→ What this task involves
Whenever a line in the data holds the string "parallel", pull that line out.

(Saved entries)
# # # # # # #
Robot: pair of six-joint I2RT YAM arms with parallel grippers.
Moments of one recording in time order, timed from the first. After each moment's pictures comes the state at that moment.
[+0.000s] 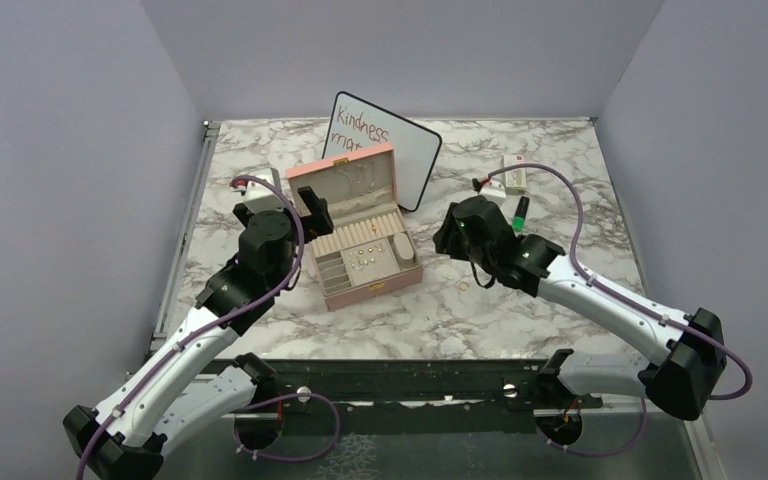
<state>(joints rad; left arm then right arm) -0.63 0.80 0.83 -0.26 -0.61 -0.45 0.81 1.22 1.00 -0.40 0.39 0.73</state>
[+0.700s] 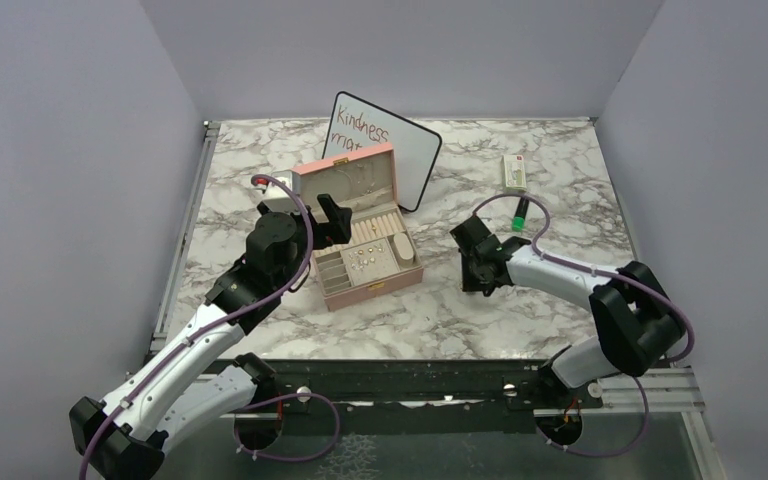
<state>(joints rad) -0.63 0.82 0.77 -0.16 -0.35 -0.47 0.61 1.46 0.79 -0.49 0.25 0.55</state>
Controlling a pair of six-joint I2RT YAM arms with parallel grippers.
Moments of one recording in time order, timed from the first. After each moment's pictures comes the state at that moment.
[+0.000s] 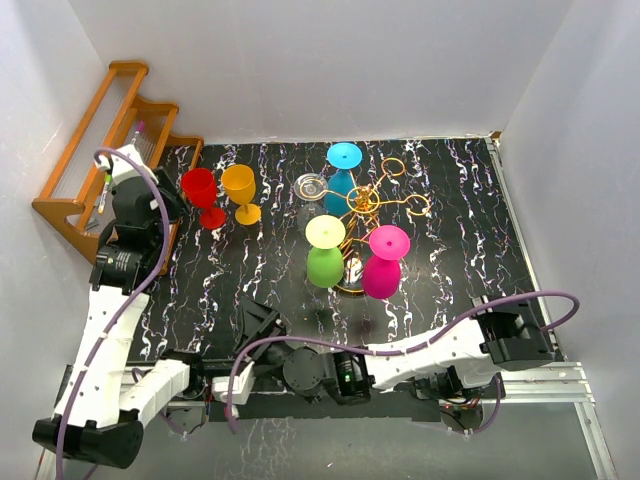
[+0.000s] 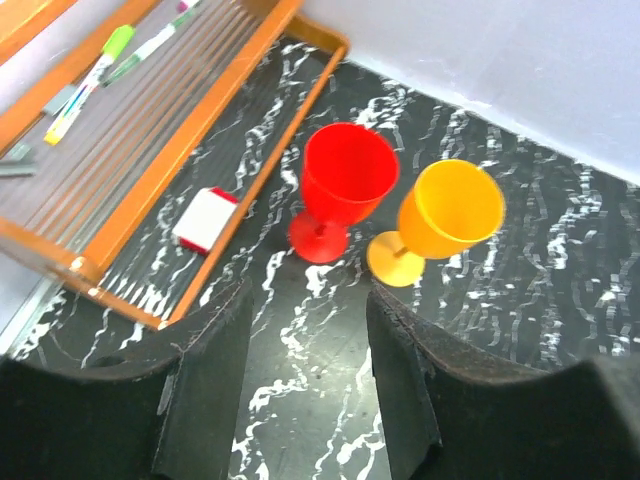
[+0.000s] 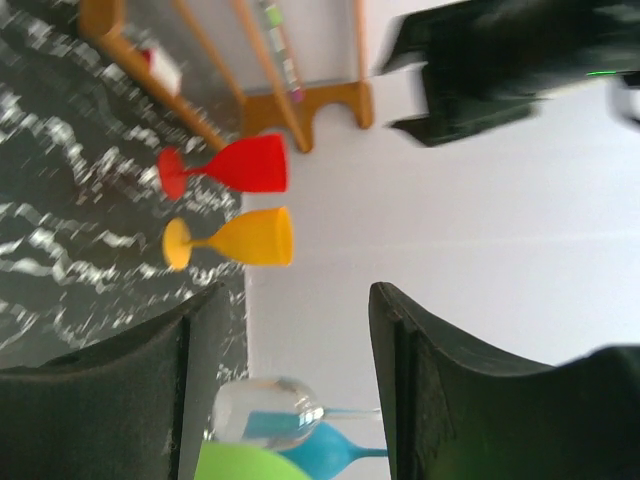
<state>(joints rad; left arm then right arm) -0.16 0.96 1.20 -0.61 -0.42 -0.33 1.72 1.56 0.97 0.50 0.74 -1.37</state>
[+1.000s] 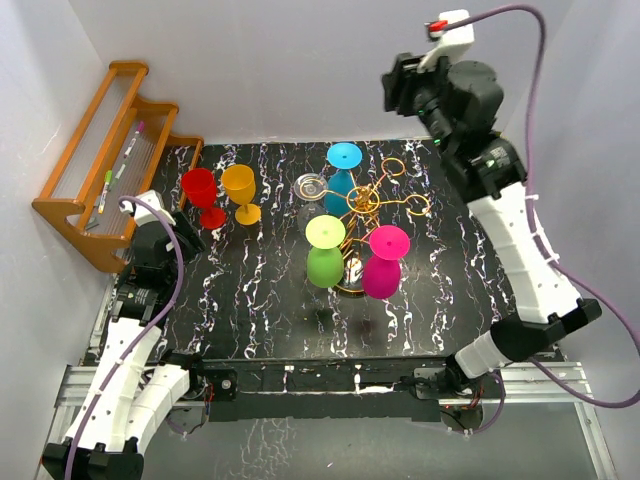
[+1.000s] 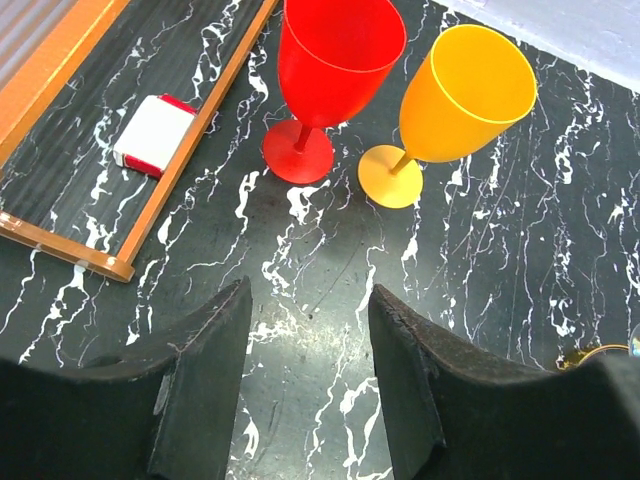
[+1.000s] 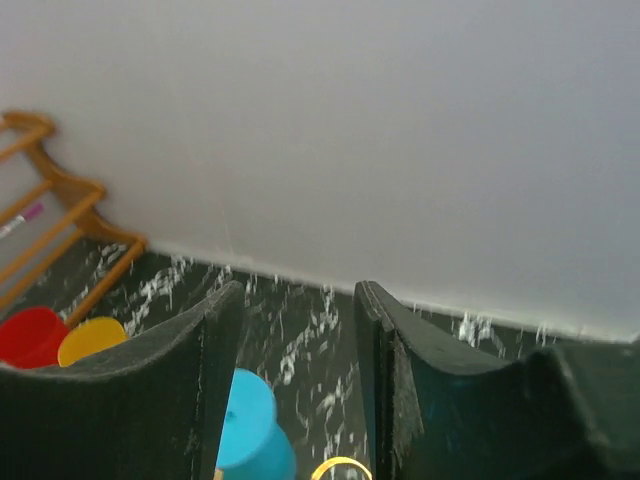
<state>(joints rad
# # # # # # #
→ Exercise solution
Robot: pair of six-joint I2RT YAM arms with parallel grippers.
Controlling a pair of six-joint I2RT YAM arms with parallel grippers.

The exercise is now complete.